━━━ Task material

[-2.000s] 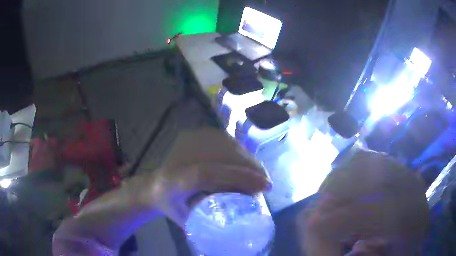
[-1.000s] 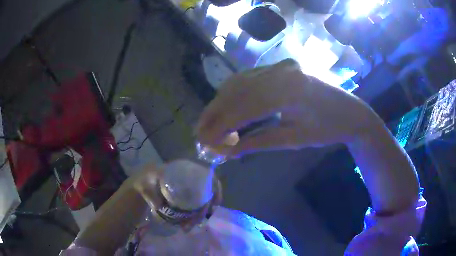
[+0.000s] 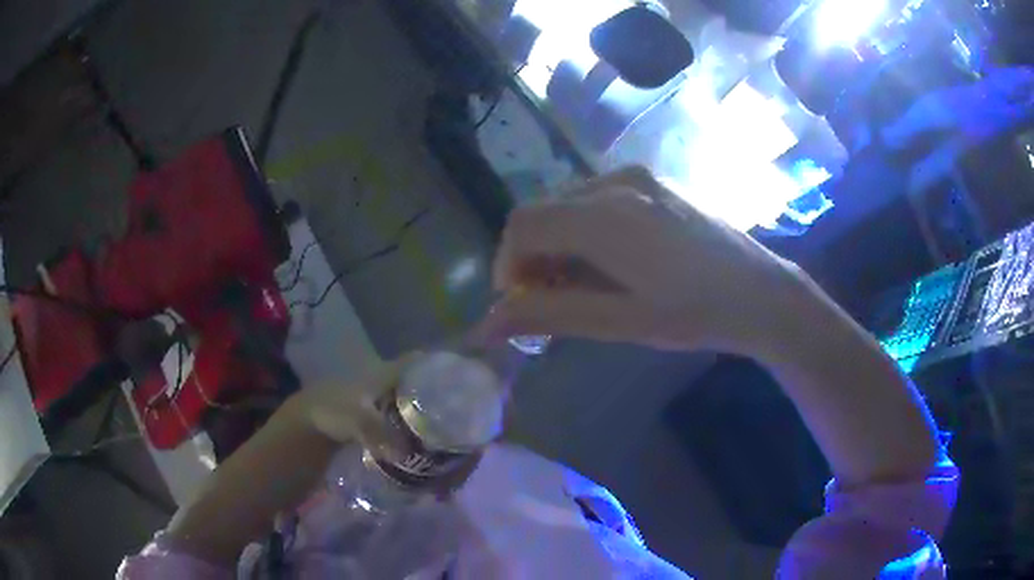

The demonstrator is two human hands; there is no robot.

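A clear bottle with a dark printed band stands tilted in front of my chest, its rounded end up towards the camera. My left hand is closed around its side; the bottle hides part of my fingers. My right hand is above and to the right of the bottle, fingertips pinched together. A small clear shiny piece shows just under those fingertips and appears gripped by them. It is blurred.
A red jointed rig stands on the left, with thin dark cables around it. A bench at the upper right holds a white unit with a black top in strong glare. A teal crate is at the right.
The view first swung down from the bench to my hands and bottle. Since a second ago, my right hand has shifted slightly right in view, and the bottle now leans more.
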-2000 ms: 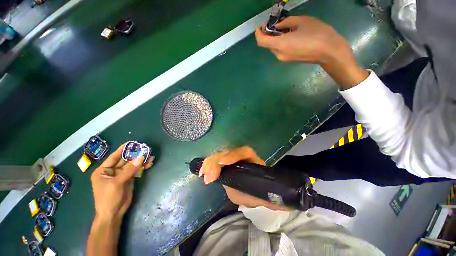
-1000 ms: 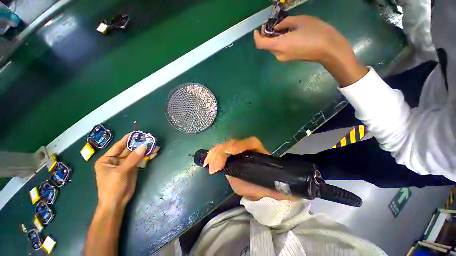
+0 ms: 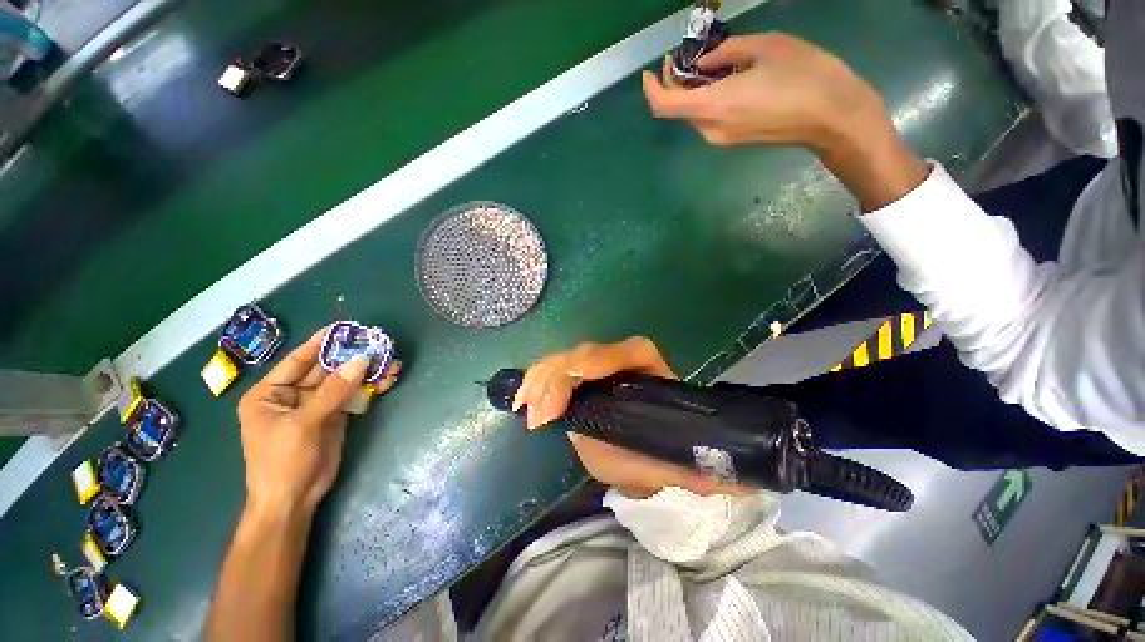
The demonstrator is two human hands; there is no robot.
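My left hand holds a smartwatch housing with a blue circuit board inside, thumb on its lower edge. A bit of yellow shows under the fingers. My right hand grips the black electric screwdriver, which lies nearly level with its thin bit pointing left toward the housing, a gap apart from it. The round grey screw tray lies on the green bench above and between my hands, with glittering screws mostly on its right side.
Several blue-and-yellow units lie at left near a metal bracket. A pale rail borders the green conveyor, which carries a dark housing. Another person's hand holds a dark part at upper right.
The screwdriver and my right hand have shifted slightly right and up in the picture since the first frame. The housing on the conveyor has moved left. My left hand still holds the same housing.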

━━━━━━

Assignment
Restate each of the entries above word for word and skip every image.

Reply to the task
[-2.000s] 
[-1.000s] 
[+0.000s] 

The demonstrator is two human hands; there is no robot.

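A clear bottle with a dark printed band stands tilted in front of my chest, its rounded end up towards the camera. My left hand is closed around its side; the bottle hides part of my fingers. My right hand is above and to the right of the bottle, fingertips pinched together. A small clear shiny piece shows just under those fingertips and appears gripped by them. It is blurred.
A red jointed rig stands on the left, with thin dark cables around it. A bench at the upper right holds a white unit with a black top in strong glare. A teal crate is at the right.
The view first swung down from the bench to my hands and bottle. Since a second ago, my right hand has shifted slightly right in view, and the bottle now leans more.
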-2000 ms: 
-1000 ms: 
+0 ms: 
The demonstrator is two human hands; there is no robot.
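My left hand holds a smartwatch housing with a blue circuit board inside, thumb on its lower edge. A bit of yellow shows under the fingers. My right hand grips the black electric screwdriver, which lies nearly level with its thin bit pointing left toward the housing, a gap apart from it. The round grey screw tray lies on the green bench above and between my hands, with glittering screws mostly on its right side.
Several blue-and-yellow units lie at left near a metal bracket. A pale rail borders the green conveyor, which carries a dark housing. Another person's hand holds a dark part at upper right.
The screwdriver and my right hand have shifted slightly right and up in the picture since the first frame. The housing on the conveyor has moved left. My left hand still holds the same housing.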

No more output will be added to the exercise.